Work task
When the line with "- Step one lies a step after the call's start" appears below, start repeating lines exactly, and keep going through the line with "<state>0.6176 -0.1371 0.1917"; add nothing outside that span.

Information shown
########
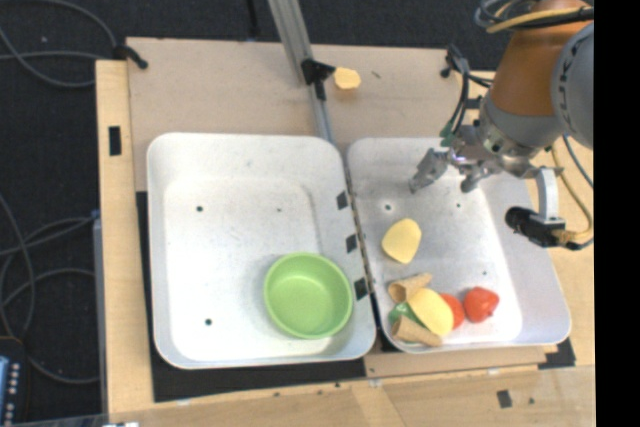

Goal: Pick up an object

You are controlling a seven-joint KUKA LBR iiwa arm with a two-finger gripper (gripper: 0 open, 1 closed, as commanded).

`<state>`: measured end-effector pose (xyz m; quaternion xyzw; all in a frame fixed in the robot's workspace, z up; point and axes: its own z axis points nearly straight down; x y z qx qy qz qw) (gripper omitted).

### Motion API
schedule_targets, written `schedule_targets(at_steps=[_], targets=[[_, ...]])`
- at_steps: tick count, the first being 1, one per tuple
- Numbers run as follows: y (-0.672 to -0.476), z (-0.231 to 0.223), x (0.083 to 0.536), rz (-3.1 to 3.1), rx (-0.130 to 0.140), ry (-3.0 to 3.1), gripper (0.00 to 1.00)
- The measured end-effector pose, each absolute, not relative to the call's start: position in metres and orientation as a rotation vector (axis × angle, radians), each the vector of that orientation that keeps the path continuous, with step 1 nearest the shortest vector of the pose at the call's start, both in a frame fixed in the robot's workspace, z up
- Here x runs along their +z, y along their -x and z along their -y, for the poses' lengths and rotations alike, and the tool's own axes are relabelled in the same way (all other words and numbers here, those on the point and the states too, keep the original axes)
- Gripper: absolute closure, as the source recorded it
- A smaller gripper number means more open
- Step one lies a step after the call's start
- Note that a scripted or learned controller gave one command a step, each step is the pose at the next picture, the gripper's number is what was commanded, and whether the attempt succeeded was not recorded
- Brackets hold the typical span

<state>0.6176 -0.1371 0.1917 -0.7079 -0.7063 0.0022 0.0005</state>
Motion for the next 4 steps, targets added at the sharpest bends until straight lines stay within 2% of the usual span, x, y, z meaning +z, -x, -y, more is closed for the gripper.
schedule_targets(at_steps=[1, 2, 4], targets=[[-0.612, 0.132, 0.146, 2.218, 0.007, 2.224, 0.0], [-0.614, 0.133, 0.16, 2.216, -0.004, 2.231, 1.0], [-0.612, 0.128, 0.255, 2.229, -0.007, 2.221, 1.0]])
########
Solution for this exercise
- Step one lies a step after the call's start
- Note that a scripted or learned controller gave one command a step, each step is the pose at the next picture, the gripper's number is what was commanded, and whether the attempt succeeded was not recorded
- Brackets hold the typical span

<state>0.6176 -0.1371 0.1917 -0.7079 -0.7063 0.0022 0.0005</state>

For this exercise, nothing more remains to be given.